Task requirements
Scan the material for the word "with", and copy each line where it shows up.

Data provided
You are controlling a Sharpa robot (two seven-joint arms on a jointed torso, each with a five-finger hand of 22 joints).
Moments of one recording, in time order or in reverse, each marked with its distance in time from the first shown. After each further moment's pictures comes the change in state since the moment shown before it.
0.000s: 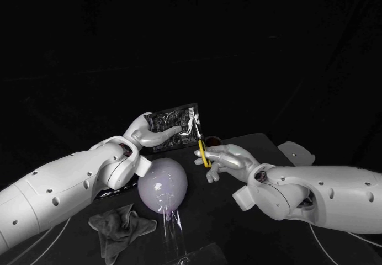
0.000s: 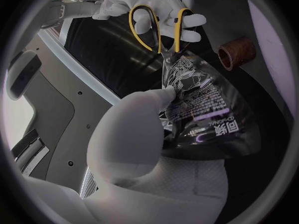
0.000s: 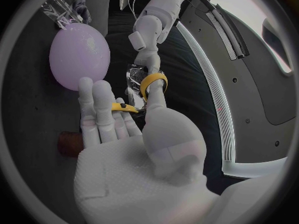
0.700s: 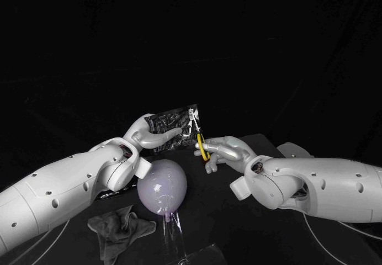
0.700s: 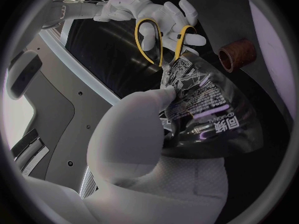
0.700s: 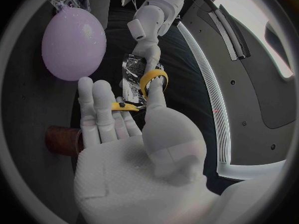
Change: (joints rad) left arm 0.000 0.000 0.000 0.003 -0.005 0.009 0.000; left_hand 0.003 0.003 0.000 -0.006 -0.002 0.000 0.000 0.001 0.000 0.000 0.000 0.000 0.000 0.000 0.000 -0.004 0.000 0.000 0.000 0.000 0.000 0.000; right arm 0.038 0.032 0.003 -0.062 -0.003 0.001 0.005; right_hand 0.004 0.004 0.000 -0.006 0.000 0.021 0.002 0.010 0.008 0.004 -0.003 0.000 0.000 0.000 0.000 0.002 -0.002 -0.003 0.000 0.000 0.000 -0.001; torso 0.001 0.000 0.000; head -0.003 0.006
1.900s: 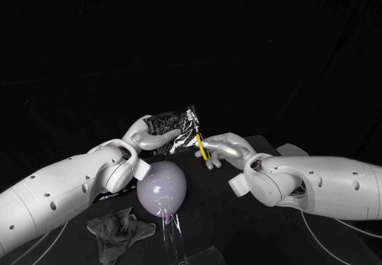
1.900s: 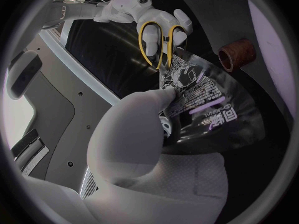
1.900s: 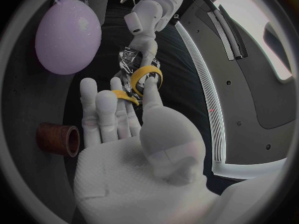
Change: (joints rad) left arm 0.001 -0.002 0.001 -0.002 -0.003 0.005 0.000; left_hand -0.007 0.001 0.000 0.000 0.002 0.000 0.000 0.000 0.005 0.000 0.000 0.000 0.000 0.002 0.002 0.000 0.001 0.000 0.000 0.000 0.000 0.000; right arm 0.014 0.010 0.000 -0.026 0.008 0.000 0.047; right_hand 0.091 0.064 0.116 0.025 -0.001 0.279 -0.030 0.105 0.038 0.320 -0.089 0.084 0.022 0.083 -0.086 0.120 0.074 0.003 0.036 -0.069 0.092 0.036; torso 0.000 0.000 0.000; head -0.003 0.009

Task response
You are controlling a Sharpa robot (two seven-joint arms on a jointed torso, each with a five-finger hand of 22 joints).
Moments of one recording, in time order or in reverse, each marked with its distance in time from the first shown. After each further moment's pictures comes the change in state since the moment shown before it.

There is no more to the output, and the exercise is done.